(Beginning of PROVIDED DATA)

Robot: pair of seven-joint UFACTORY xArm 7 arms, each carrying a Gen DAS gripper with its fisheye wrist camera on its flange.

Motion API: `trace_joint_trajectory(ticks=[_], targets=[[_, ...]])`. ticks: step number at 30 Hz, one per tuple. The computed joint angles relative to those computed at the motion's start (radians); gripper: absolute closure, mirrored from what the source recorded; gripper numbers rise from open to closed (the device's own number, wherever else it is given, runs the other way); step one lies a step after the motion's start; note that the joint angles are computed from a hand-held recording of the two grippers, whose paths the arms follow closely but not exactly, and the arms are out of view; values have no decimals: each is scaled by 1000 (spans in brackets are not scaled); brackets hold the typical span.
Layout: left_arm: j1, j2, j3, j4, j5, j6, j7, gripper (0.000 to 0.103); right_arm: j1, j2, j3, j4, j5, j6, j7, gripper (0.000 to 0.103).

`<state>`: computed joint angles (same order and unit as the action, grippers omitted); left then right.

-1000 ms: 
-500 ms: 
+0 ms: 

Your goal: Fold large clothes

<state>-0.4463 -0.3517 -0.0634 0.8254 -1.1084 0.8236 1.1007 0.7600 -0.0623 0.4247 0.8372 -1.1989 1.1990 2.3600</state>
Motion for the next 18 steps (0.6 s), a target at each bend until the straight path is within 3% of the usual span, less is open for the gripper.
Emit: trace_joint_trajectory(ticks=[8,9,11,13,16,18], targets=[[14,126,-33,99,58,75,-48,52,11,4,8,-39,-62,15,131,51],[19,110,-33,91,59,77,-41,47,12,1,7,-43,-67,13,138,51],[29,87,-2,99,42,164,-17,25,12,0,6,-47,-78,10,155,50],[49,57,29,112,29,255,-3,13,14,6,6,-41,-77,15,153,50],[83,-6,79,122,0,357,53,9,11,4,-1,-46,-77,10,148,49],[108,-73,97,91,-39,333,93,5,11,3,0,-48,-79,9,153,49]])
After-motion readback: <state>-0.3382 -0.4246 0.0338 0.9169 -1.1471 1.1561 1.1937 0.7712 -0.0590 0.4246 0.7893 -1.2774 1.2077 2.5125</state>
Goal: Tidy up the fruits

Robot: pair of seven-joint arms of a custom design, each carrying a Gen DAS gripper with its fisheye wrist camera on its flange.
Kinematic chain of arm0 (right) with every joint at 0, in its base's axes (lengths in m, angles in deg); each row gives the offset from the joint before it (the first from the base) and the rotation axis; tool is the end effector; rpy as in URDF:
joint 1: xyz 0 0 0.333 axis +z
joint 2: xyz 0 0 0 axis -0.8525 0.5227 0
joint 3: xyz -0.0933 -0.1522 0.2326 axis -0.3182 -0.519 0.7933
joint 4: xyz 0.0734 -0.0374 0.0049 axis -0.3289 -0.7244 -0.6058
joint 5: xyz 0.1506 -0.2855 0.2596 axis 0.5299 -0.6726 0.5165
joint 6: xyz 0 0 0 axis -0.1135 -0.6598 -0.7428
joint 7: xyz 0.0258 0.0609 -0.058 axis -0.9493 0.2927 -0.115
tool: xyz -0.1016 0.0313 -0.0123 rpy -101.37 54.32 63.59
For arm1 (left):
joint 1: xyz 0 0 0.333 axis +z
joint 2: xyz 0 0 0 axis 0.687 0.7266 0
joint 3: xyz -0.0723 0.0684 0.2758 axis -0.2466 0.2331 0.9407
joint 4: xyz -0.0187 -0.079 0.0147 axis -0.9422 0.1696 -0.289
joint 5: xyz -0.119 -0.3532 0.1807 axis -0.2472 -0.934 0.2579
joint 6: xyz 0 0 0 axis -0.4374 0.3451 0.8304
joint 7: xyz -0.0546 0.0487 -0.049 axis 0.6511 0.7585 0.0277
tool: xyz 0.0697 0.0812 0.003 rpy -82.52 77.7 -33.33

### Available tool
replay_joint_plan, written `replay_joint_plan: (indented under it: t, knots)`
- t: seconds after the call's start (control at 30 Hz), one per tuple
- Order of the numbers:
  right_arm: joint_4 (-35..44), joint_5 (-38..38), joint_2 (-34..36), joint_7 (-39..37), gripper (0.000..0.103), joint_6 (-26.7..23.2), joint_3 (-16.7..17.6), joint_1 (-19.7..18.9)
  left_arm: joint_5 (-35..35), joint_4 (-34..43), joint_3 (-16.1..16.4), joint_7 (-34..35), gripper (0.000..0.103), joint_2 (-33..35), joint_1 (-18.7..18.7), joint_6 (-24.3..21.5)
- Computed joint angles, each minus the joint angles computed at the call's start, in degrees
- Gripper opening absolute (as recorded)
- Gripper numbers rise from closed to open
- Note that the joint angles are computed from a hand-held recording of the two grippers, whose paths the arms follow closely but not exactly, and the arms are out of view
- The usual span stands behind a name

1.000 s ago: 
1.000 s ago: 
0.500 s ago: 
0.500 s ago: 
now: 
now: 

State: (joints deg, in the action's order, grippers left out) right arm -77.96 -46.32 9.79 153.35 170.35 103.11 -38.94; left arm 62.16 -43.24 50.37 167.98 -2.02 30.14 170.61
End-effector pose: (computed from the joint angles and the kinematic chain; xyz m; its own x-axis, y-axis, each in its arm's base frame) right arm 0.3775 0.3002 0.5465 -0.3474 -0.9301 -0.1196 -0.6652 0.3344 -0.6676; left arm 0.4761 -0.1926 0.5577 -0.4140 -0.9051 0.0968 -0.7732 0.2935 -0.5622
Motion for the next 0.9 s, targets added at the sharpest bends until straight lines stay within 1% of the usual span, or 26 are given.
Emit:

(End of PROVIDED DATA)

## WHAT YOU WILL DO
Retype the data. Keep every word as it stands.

## ANSWER FOR THE TASK
Robot: pair of seven-joint UFACTORY xArm 7 arms, each carrying a Gen DAS gripper with its fisheye wrist camera on its flange.

Motion API: `trace_joint_trajectory(ticks=[_], targets=[[_, ...]])`. ticks: step number at 30 Hz, one per tuple. The computed joint angles relative to those computed at the motion's start (radians); gripper: absolute closure, mirrored from what the source recorded; gripper numbers rise from open to closed (the device's own number, wherever else it is given, runs the other way); step one lies a step after the motion's start; note that the joint angles are computed from a hand-held recording of the two grippers, whose paths the arms follow closely but not exactly, and the arms are out of view; values have no decimals: each is scaled by 1000 (spans in brackets are not scaled); brackets hold the typical span.
Layout: left_arm: j1, j2, j3, j4, j5, j6, j7, gripper (0.000 to 0.103); right_arm: j1, j2, j3, j4, j5, j6, j7, gripper (0.000 to 0.103).

`<state>`: computed joint angles (same order and unit as the action, grippers omitted); left then right.

-1000 ms: 
-500 ms: 
+0 ms: 

Your goal: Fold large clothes

<state>-0.4463 -0.3517 -0.0634 0.8254 -1.1084 0.8236 1.1007 0.7600 -0.0623 0.4247 0.8372 -1.1989 1.1990 2.3600</state>
Motion for the next 18 steps (0.6 s), a target at each bend until the straight path is within 3% of the usual span, less is open for the gripper.
Emit: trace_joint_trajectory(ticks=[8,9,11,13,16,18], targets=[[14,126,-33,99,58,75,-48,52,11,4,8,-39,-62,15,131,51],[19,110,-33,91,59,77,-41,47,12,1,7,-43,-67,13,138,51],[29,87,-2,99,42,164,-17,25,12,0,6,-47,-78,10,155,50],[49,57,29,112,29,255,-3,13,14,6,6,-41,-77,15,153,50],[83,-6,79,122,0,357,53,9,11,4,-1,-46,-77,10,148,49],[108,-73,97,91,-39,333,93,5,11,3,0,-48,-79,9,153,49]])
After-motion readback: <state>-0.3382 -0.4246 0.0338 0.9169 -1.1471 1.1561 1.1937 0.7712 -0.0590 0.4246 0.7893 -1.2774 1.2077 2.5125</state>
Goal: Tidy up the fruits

Robot: pair of seven-joint arms of a custom design, each carrying a Gen DAS gripper with its fisheye wrist camera on its flange.
Kinematic chain of arm0 (right) with every joint at 0, in its base's axes (lengths in m, angles in deg); each row gives the offset from the joint before it (the first from the base) and the rotation axis; tool is the end effector; rpy as in URDF:
joint 1: xyz 0 0 0.333 axis +z
joint 2: xyz 0 0 0 axis -0.8525 0.5227 0
joint 3: xyz -0.0933 -0.1522 0.2326 axis -0.3182 -0.519 0.7933
joint 4: xyz 0.0734 -0.0374 0.0049 axis -0.3289 -0.7244 -0.6058
joint 5: xyz 0.1506 -0.2855 0.2596 axis 0.5299 -0.6726 0.5165
joint 6: xyz 0 0 0 axis -0.1135 -0.6598 -0.7428
joint 7: xyz 0.0258 0.0609 -0.058 axis -0.9493 0.2927 -0.115
tool: xyz -0.1016 0.0313 -0.0123 rpy -101.37 54.32 63.59
For arm1 (left):
joint 1: xyz 0 0 0.333 axis +z
joint 2: xyz 0 0 0 axis 0.687 0.7266 0
joint 3: xyz -0.0723 0.0684 0.2758 axis -0.2466 0.2331 0.9407
joint 4: xyz -0.0187 -0.079 0.0147 axis -0.9422 0.1696 -0.289
joint 5: xyz -0.119 -0.3532 0.1807 axis -0.2472 -0.934 0.2579
joint 6: xyz 0 0 0 axis -0.4374 0.3451 0.8304
joint 7: xyz -0.0546 0.0487 -0.049 axis 0.6511 0.7585 0.0277
tool: xyz 0.0697 0.0812 0.003 rpy -82.52 77.7 -33.33

### Available tool
replay_joint_plan, written `replay_joint_plan: (indented under it: t, knots)`
- t: seconds after the call's start (control at 30 Hz), one per tuple
- Order of the numbers:
  right_arm: joint_4 (-35..44), joint_5 (-38..38), joint_2 (-34..36), joint_7 (-39..37), gripper (0.000..0.103), joint_6 (-26.7..23.2), joint_3 (-16.7..17.6), joint_1 (-19.7..18.9)
  left_arm: joint_5 (-35..35), joint_4 (-34..43), joint_3 (-16.1..16.4), joint_7 (-34..35), gripper (0.000..0.103), joint_2 (-33..35), joint_1 (-18.7..18.7), joint_6 (-24.3..21.5)
- Computed joint angles, each minus the joint angles computed at the call's start, in degrees
- Gripper opening absolute (as recorded)
- Gripper numbers rise from closed to open
- Note that the joint angles are computed from a hand-held recording of the two grippers, whose paths the arms follow closely but not exactly, and the arms are out of view
- The usual span stands behind a name

1.000 s ago: 
1.000 s ago: 
0.500 s ago: 
0.500 s ago: 
now: 
now: 

State: (joints deg, in the action's order, grippers left out) right arm -77.96 -46.32 9.79 153.35 170.35 103.11 -38.94; left arm 62.16 -43.24 50.37 167.98 -2.02 30.14 170.61
End-effector pose: (computed from the joint angles and the kinematic chain; xyz m; its own x-axis, y-axis, each in its arm's base frame) right arm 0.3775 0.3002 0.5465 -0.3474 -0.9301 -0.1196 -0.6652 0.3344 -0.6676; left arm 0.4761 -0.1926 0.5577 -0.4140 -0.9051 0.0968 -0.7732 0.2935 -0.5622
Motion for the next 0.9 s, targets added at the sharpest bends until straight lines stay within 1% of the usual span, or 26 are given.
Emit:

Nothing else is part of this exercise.